Across the data below, how many lines have the word "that" in them? Respond with the number alone.
------------
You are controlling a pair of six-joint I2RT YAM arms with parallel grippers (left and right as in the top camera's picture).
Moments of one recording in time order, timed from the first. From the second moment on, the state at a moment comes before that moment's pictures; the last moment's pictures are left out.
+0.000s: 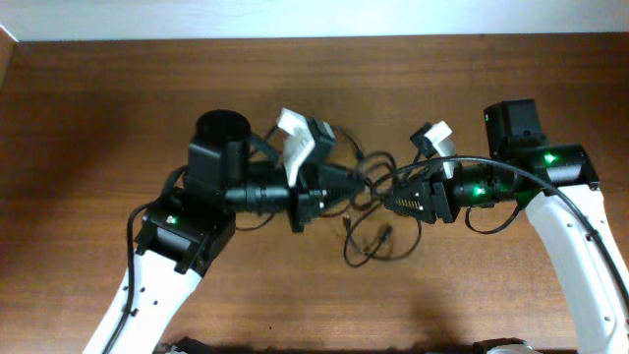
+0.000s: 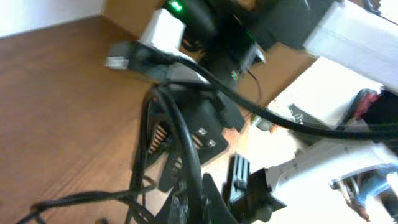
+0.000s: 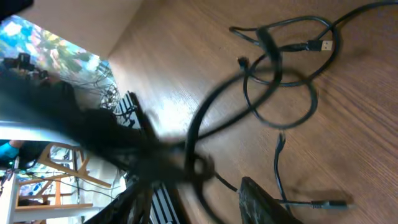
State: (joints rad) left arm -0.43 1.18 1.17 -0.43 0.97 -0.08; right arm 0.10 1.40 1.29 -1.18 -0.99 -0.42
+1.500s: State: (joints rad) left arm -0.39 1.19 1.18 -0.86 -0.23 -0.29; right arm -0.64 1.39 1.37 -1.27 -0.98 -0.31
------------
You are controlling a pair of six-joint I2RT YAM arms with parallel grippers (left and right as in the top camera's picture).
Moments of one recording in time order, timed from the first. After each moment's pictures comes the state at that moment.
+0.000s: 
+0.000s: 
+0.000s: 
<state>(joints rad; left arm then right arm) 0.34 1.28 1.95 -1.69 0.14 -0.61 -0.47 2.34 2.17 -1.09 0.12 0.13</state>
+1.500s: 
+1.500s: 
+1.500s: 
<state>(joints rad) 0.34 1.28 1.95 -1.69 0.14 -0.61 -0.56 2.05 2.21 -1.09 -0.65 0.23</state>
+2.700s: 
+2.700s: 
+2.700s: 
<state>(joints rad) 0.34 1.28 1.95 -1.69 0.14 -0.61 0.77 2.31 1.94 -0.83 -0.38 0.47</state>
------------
**Completed exercise**. 2